Assemblage

Assemblage (from French: agencement, “a collection of things which have been gathered together or assembled”) is an ontological framework that provides a bottom-up underlying structure for analyzing social complexity by emphasizing fluidity, exchangeability, and multiple functionalities through entities and their connectivity. Assemblage theory asserts that, within a body, the relationships of component parts are not stable and fixed; rather, they can be displaced and replaced within and among other bodies.

On the one hand an assemblage (for example, an assemblage of the book, A Thousand Plateaus, and a reader) is a ‘machinic assemblage’ of actions, passions and bodies reacting to one another (paper, print, binding, words, feelings and the turning of pages).

On the other, it is a ‘ collective assemblage of enunciation, ‘ (the meaning of the words of the book emerges in terms of the implicit assumptions that occur in the social field about variables in language use.

Both elements of the book-reader assembly produce different results in their interaction with other assemblages

assembly of book and hand tearing out pages to feed a fire or assembly of a reader inserted into esthetic assemblages inspired by the notion of ‘ becoming imperceptible ‘ to create an art work

Deleuze and Guattari deliberately designed A Thousand Plateaus to foster lines of flight in thinking — thought- movements that would creatively evolve in connection with the lines of flight of other thought-movements, producing new ways of thinking rather than territorialising into the recognizable grooves of what ‘passes’ for philosophical thought.

According to Deleuze and Guattari, representations follow already defined patterns; maps seek links or flight lines that are not readily perceptible to the prevailing majority. As such, Deleuze and Guattari wrote their book as such a map, hoping to elicit further maps, rather than interpretations, from their readers.

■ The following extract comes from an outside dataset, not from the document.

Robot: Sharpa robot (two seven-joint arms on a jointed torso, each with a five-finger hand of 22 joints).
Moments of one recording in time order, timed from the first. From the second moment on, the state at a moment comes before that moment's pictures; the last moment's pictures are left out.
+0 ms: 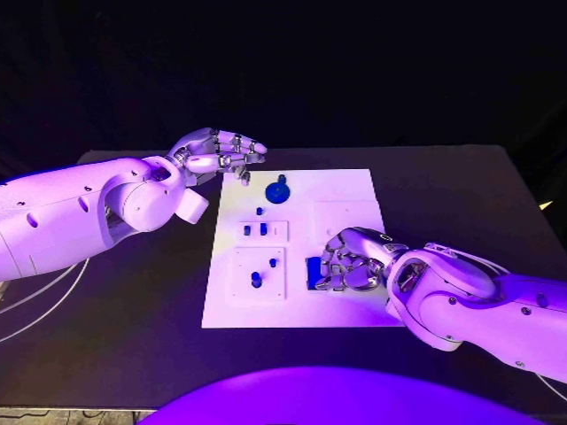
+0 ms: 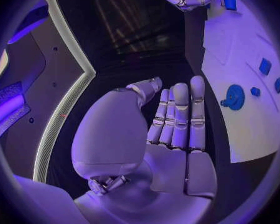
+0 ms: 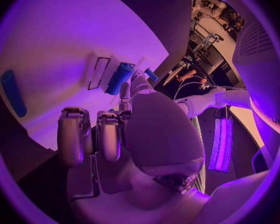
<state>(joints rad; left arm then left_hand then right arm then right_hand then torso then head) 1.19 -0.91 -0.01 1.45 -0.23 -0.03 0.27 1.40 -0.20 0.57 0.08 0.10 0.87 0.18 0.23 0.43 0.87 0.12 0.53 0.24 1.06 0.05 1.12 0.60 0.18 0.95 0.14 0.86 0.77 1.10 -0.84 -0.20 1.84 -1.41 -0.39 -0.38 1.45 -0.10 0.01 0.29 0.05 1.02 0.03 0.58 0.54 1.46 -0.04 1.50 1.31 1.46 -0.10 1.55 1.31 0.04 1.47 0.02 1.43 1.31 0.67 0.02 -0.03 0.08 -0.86</state>
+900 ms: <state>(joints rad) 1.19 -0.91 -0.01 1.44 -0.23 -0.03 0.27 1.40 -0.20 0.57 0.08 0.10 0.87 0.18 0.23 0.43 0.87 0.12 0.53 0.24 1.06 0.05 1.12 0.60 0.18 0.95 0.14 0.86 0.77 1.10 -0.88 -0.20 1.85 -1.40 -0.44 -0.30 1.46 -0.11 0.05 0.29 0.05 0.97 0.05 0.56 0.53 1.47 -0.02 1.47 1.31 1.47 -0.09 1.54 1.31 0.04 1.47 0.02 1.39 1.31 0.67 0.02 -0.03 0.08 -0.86</state>
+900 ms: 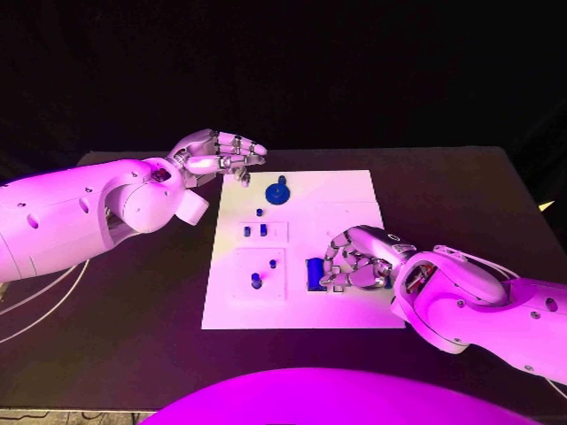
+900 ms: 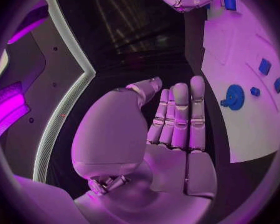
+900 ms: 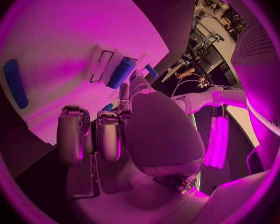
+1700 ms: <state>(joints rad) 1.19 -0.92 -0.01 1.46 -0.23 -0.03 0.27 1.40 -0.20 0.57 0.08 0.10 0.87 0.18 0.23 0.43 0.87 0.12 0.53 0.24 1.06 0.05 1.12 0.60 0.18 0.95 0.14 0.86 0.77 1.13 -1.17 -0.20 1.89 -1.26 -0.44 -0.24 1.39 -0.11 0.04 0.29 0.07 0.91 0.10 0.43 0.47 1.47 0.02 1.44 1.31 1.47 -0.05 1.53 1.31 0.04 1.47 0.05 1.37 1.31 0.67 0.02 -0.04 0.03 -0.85</state>
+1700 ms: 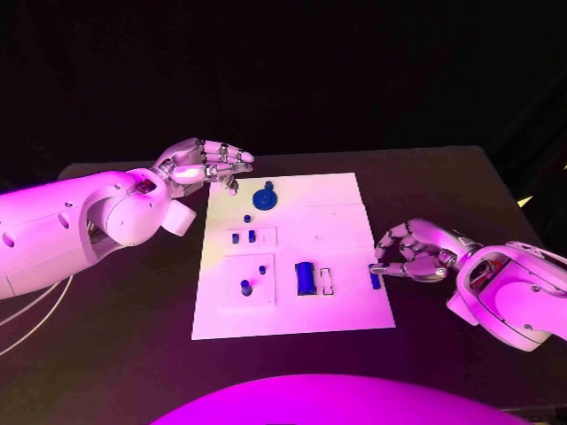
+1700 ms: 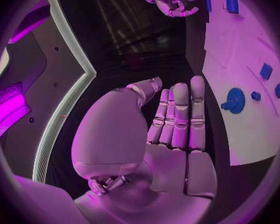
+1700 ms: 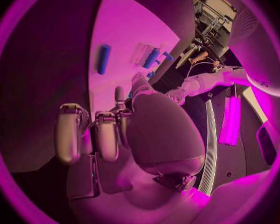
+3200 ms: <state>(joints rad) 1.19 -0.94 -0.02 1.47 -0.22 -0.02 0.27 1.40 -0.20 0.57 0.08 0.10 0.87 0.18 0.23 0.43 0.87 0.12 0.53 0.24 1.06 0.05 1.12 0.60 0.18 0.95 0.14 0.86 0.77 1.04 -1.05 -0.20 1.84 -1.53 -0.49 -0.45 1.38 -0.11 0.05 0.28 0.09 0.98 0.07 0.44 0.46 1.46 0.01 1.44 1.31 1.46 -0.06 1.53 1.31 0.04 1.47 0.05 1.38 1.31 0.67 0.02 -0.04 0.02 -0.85</state>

While Deleuze and Guattari clearly value flight lines that can connect with other lines in creatively productive ways leading to social transformations, they also warns us of their dangers. A flight line can become inefficient, result in regressive transformations, and even become highly rigid. And even if it succeeds in crossing the wall and getting out of the black hole, it may pose the danger of becoming just a line of destruction.